**Task brief**
Would you quote every entry exactly, dropping only the pictures?

**Data to examine**
»»
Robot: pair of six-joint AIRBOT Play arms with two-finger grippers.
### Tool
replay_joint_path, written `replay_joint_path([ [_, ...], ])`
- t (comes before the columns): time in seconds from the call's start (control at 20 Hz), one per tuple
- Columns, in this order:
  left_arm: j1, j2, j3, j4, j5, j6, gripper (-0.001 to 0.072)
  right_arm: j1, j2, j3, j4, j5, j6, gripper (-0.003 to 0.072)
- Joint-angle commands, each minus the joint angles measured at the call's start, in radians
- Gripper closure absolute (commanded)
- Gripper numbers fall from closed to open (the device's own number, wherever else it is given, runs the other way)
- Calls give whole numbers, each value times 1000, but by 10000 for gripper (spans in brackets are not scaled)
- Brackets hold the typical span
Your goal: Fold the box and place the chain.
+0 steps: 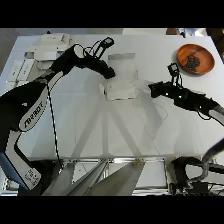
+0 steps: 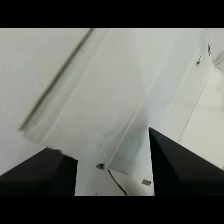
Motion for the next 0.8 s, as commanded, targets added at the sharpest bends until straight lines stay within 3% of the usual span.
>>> replay_joint_path([
  [0.0, -4, -2, 1, -2, -5, 80, 279, 0, 1, 0, 0, 0, 0, 672],
  [0.05, -4, -2, 1, -2, -6, 93, 280, 0, 1, 0, 0, 0, 0, 672],
  [0.3, -4, -2, 1, -2, -95, 207, 423, 0, 1, 0, 0, 0, 0, 672],
  [0.55, -4, -2, 1, -21, -163, 262, 433, 0, 1, 0, 0, 0, 0, 672],
  [0.65, -4, -2, 1, -29, -161, 265, 564, 0, 1, 0, 0, 0, 0, 672],
  [0.75, -4, -2, 1, -63, -157, 282, 565, 0, 1, 0, 0, 0, 0, 672],
])
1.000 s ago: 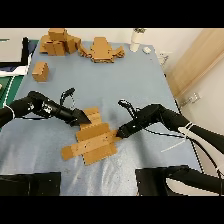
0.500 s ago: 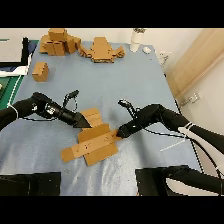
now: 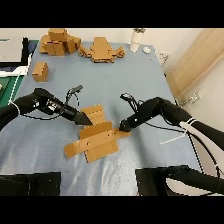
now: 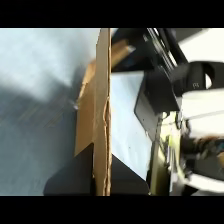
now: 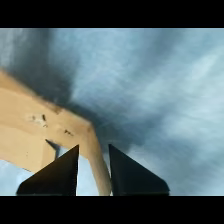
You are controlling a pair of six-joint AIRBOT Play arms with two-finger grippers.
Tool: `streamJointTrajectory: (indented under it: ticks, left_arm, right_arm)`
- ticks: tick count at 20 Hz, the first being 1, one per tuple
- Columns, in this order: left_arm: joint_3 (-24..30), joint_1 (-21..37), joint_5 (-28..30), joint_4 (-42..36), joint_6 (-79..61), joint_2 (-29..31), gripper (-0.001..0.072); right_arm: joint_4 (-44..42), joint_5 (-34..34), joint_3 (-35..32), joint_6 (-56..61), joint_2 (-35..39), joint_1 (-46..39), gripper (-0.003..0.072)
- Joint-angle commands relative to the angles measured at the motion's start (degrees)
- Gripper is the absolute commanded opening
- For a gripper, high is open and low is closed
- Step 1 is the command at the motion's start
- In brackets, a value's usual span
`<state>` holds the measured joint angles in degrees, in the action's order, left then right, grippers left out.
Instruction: Fold the box.
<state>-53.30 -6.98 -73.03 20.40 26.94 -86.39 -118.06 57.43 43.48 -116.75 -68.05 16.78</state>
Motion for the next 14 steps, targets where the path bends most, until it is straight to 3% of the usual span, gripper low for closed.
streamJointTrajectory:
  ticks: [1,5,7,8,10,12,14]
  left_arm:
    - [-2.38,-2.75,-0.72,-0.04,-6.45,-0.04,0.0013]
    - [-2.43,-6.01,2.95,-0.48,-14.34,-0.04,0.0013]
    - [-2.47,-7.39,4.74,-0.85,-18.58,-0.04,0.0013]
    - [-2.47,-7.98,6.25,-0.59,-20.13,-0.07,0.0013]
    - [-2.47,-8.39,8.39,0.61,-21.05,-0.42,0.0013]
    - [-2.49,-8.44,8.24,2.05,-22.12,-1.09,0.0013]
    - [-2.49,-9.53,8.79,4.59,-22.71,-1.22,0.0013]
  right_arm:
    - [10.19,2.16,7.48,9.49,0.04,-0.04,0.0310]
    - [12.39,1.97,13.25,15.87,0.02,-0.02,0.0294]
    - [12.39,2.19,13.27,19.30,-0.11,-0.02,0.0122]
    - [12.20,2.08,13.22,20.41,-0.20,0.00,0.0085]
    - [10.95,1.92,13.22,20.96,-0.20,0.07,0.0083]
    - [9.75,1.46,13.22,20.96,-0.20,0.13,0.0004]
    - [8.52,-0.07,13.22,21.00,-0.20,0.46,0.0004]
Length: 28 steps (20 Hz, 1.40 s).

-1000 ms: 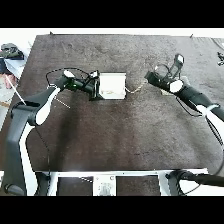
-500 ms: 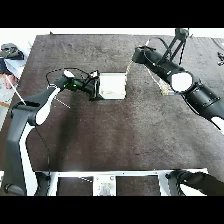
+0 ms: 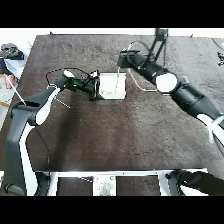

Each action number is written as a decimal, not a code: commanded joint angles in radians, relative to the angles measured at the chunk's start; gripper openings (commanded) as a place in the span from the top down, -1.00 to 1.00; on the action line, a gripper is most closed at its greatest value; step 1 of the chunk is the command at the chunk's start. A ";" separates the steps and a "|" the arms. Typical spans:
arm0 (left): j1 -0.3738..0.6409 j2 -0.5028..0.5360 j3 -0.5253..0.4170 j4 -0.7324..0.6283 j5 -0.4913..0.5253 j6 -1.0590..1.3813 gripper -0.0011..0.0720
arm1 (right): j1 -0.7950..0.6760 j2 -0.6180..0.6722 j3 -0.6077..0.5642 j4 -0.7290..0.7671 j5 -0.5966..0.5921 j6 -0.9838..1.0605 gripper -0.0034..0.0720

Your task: Fold the box and place the chain.

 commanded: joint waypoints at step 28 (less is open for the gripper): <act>0.000 0.001 0.001 0.000 0.000 0.000 0.60 | -0.539 -0.290 -0.224 0.031 0.080 0.201 -0.11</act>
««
**Answer for the task**
Robot: pair of six-joint AIRBOT Play arms with two-finger grippers.
### Tool
replay_joint_path, written `replay_joint_path([ [_, ...], ])`
- t (comes before the columns): time in seconds from the call's start (control at 20 Hz), one per tuple
- Columns, in this order:
  left_arm: j1, j2, j3, j4, j5, j6, gripper (-0.001 to 0.072)
  right_arm: j1, j2, j3, j4, j5, j6, gripper (-0.003 to 0.072)
- Joint-angle commands, each minus the joint angles measured at the call's start, in radians
- Gripper closure absolute (commanded)
- Gripper numbers fall from closed to open (the device's own number, wherever else it is given, runs the other way)
- Calls give whole numbers, each value times 1000, but by 10000 for gripper (spans in brackets are not scaled)
- Brackets hold the typical span
Your goal: Fold the box and place the chain.
+0 steps: 
+0 steps: 
Motion for the next 0.8 s, as commanded, targets added at the sharpest bends until straight lines stay within 3% of the usual span.
>>> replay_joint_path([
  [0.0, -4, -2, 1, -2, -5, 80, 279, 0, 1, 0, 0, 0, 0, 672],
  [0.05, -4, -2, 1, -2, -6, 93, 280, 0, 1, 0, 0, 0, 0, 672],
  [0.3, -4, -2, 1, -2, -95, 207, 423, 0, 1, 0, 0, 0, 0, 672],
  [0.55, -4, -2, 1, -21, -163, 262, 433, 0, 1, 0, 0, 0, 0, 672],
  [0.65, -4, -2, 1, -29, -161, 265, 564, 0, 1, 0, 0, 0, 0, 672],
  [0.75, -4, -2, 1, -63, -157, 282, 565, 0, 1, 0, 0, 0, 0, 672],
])
1.000 s ago: 
0.500 s ago: 
now: 
now: 
now: 
You are controlling a pair of six-joint AIRBOT Play arms with two-finger grippers.
Tool: `streamJointTrajectory: (indented under it: ticks, left_arm, right_arm)`
- ticks: tick count at 20 Hz, the first being 1, one per tuple
- Columns, in this order: left_arm: joint_3 (-24..30), joint_1 (-21..37), joint_5 (-28..30), joint_4 (-42..36), joint_6 (-79..61), joint_2 (-29..31), gripper (-0.001..0.072); right_arm: joint_4 (-44..42), joint_5 (-34..34), joint_3 (-35..32), joint_6 (-56..61), joint_2 (-35..39), joint_1 (-46..39), gripper (-0.003..0.072)
- Joint-angle commands relative to the angles measured at the motion's start (degrees)
- Gripper is the absolute commanded opening
- For a gripper, high is open and low is closed
- Step 1 is the command at the motion's start
- In brackets, a value's usual span
`<state>` holds the measured joint angles in degrees, in the action's order, left then right, grippers left out.
Instruction: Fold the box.
<state>-53.30 -6.98 -73.03 20.40 26.94 -86.39 -118.06 57.43 43.48 -116.75 -68.05 16.78</state>
Motion for the next 14 steps, targets where the path bends most, until it is straight to 3% of the usual span, gripper low for closed.
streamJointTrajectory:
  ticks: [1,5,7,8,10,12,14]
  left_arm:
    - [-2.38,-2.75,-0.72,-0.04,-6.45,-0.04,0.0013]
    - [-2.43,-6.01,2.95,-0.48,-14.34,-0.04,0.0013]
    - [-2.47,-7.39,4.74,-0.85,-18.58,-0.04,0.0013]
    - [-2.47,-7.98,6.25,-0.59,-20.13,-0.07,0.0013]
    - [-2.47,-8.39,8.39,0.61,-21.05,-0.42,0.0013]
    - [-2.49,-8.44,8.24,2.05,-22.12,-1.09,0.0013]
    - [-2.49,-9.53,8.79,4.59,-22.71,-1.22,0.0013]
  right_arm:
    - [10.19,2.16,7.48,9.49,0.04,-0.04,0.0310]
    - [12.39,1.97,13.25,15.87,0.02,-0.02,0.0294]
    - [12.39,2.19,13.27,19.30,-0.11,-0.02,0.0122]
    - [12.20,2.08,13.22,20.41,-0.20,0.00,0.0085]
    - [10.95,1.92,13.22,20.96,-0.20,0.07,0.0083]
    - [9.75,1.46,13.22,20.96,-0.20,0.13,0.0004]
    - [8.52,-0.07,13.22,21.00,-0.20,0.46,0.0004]
Length: 28 steps (20 Hz, 1.40 s).

-1000 ms: 
-500 ms: 
+0 ms: 

Each action number is written as a decimal, not a code: commanded joint angles in radians, relative to the angles measured at the chunk's start; gripper openings (commanded) as a place in the span from the top down, -1.00 to 1.00; on the action line, a gripper is most closed at its greatest value; step 1 of the chunk is the command at the chunk's start. A ";" separates the steps and a "|" the arms. Typical spans:
arm0 (left): j1 -0.3738..0.6409 j2 -0.5028..0.5360 j3 -0.5253..0.4170 j4 -0.7324..0.6283 j5 -0.4913..0.5253 j6 -1.0590..1.3813 gripper -0.0011..0.0720
arm1 (right): j1 -0.7950..0.6760 j2 -0.6180..0.6722 j3 -0.6077..0.5642 j4 -0.7290..0.7671 j5 -0.5966..0.5921 j6 -0.9838..1.0605 gripper -0.0034..0.0720

Your task: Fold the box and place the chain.

 commanded: joint waypoints at step 28 (less is open for the gripper): <act>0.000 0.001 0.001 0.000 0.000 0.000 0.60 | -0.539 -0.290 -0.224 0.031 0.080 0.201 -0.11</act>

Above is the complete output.